Nor, it would appear, does article 25 of the Trusts (Jersey) Law 1984 cut across the Schmidt v Rosewood principles. In Rabaiotti, the Deputy Bailiff noted that the general principles set out in article 25 are expressly made subject to any order of the court.  He also noted (at paragraph 31 of his judgment) that article 25 also makes the provisions of that article subject to the terms of any given trust, but indicated that he felt that there were arguments which could be raised against or used to limit a contention that this provision could allow the terms of a trust to limit or prohibit disclosure of information to beneficiaries.  What can be said as regards article 25 is that the ability of trustees to withhold disclosure in relation to documents evidencing the deliberations of a trustee in reaching a decision, or relevant to the reasons for exercising any discretion or touching upon the reasons for reaching a particular decision, will remain valid as a general principle, subject always to the overriding discretion of the court to order disclosure of such documents if it feels this is justified in the particular circumstances of a case.  It should be remembered that, in the context of letters of wishes, the Deputy Bailiff concluded that these were documents which fell into these categories but nevertheless ordered that in the circumstances of Rabaiotti, a letter of wishes in relation to that trust should be disclosed.

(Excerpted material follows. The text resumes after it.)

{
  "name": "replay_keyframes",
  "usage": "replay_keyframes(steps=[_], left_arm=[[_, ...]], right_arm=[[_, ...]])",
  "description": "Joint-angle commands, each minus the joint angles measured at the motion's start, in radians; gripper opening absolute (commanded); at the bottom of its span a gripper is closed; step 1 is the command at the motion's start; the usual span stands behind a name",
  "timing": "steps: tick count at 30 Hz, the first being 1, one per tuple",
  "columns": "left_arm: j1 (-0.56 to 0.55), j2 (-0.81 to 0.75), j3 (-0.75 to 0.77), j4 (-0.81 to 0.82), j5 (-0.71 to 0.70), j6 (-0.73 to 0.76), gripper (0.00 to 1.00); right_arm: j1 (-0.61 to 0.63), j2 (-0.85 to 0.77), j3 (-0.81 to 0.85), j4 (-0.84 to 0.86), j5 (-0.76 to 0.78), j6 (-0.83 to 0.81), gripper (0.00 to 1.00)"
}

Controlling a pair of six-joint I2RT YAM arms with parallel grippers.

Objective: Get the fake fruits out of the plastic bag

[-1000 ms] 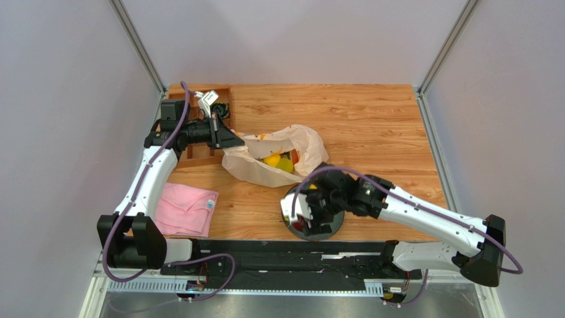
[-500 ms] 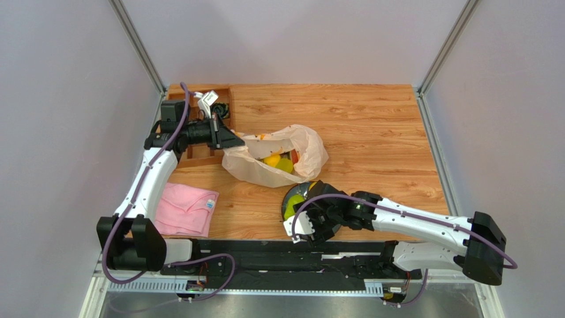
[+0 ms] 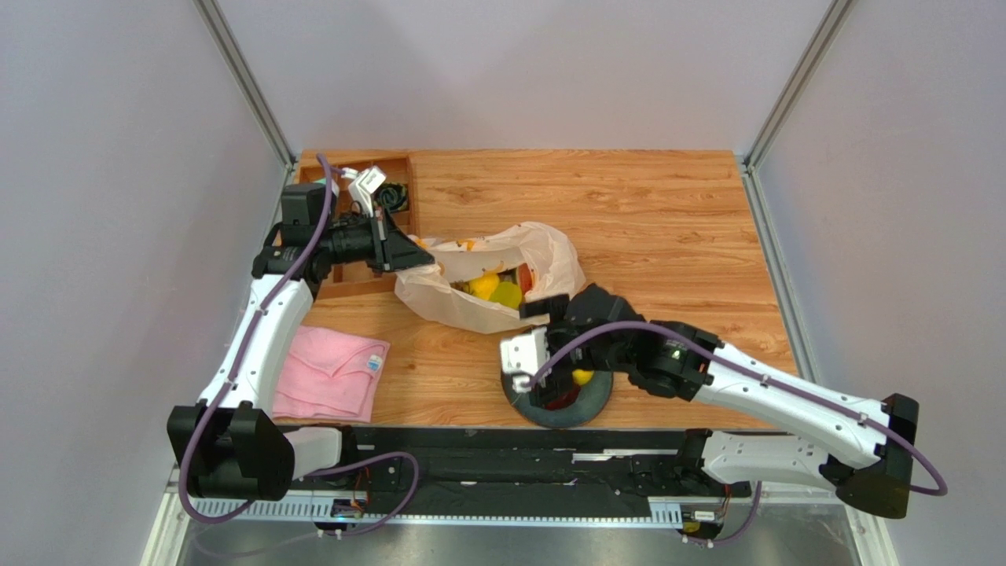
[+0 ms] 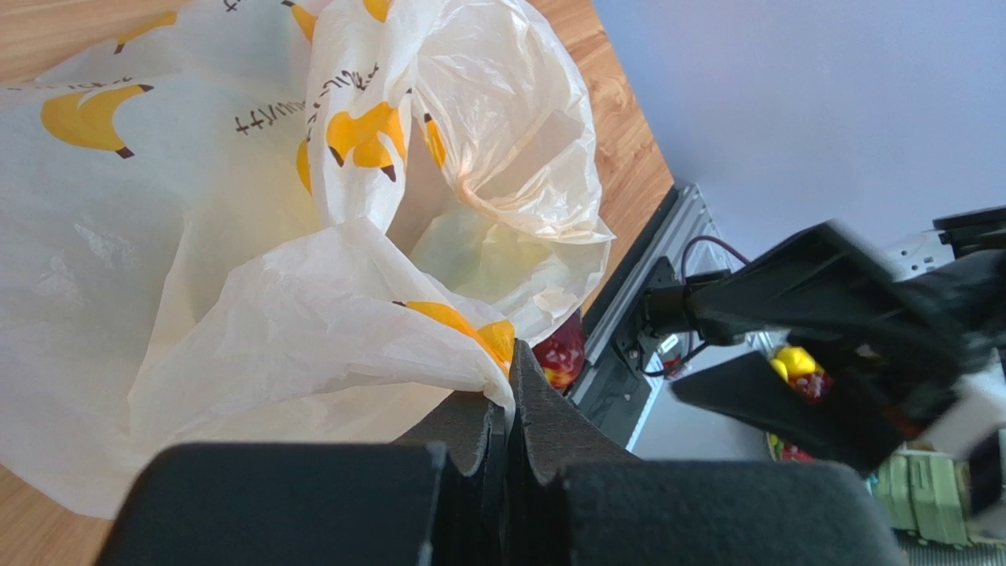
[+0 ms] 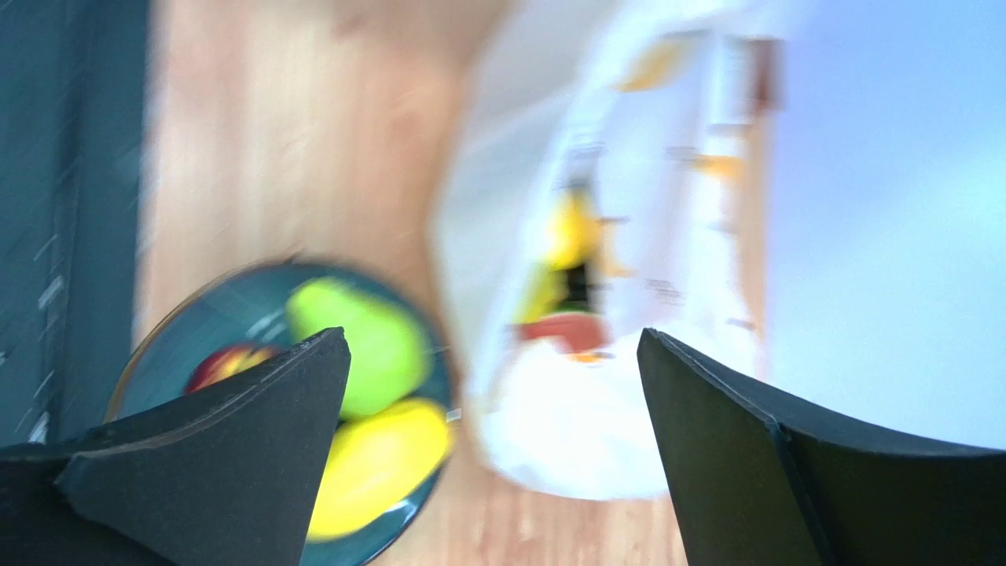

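The plastic bag (image 3: 537, 254), cream with printed bananas, lies mid-table with its mouth held up. My left gripper (image 3: 410, 256) is shut on the bag's edge (image 4: 472, 366). Yellow and green fake fruits (image 3: 494, 289) show inside the bag, and a dark red one (image 4: 561, 354) lies at its mouth. My right gripper (image 5: 491, 336) is open and holds nothing. It hangs between the bag (image 5: 590, 295) and a dark plate (image 3: 531, 413). On the plate (image 5: 177, 342) lie a green pear (image 5: 360, 336), a yellow mango (image 5: 378, 460) and a red apple (image 5: 230, 360).
A folded pink cloth (image 3: 331, 372) lies at the near left. A wooden tray (image 3: 354, 189) with small items stands at the back left corner, behind my left arm. Metal rails edge the table on both sides.
My right gripper has opened wide, left the plate and swung back toward the bag. The left gripper keeps its hold on the bag's edge.
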Motion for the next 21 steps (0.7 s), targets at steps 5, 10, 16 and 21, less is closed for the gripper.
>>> replay_keyframes(steps=[5,10,16,21], left_arm=[[-0.016,-0.028,0.014,-0.068,0.023,0.107,0.0],[-0.02,0.007,0.026,-0.187,0.005,0.206,0.0],[-0.02,0.133,0.147,-0.261,-0.075,0.318,0.0],[-0.02,0.294,0.481,-0.29,-0.101,0.334,0.0]], right_arm=[[-0.212,0.161,0.131,0.162,0.212,0.219,1.0],[-0.35,0.367,0.214,0.247,0.263,0.221,1.0],[-0.501,0.707,0.527,0.115,0.231,0.266,0.65],[-0.594,0.902,0.974,-0.104,0.105,0.287,0.0]])
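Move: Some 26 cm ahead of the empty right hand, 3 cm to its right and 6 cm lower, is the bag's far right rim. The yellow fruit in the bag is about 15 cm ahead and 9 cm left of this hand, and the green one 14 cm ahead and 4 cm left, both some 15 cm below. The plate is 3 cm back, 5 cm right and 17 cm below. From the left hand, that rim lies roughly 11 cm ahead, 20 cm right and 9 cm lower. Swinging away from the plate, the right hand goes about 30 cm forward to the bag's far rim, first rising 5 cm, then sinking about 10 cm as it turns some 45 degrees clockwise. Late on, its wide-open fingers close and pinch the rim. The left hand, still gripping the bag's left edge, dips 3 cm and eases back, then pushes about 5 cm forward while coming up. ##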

Therefore, to the extent that Schmidt v Rosewood, and recent Jersey cases, require a change in the approach adopted by trustees of Jersey trusts faced with a request for disclosure of information or documents from a beneficiary, it is suggested that this might be more as regards the manner in which such a request should be considered than as a fundamental change of the principles to be applied.  In particular, trustees might feel that they should have regard to the following points among others:

  • Each such request will need to be considered individually in the light of the underlying principle that any right to disclosure is based upon the fundamental obligation of trustees to act in the interest of the beneficiaries as a whole, and the overriding jurisdiction of the court to ensure that the terms of any trust can be enforced.
  • Trustees may need to consider whether there are any factors which might weigh against the provision of disclosure to a particular beneficiary, in particular the interests of other beneficiaries.
  • The nature of the interest of the beneficiary in the trust, and the realistic expectation of benefit being conferred upon that beneficiary may also be relevant.
  • Arguments based upon what may or may not constitute trust documents, or form part of the "accounts" of the trust, will no longer be material as to the right of any given beneficiary to disclosure. Rather, the nature of any given document will be one factor to be weighed in the balance in determining whether or not it is appropriate for particular information to be given to a particular beneficiary.

Trustees will need to consider whether to require that limitations should be imposed upon the manner in which information is disclosed, or upon the uses to which information disclosed can be put, if these could protect trust property or the interests of other beneficiaries.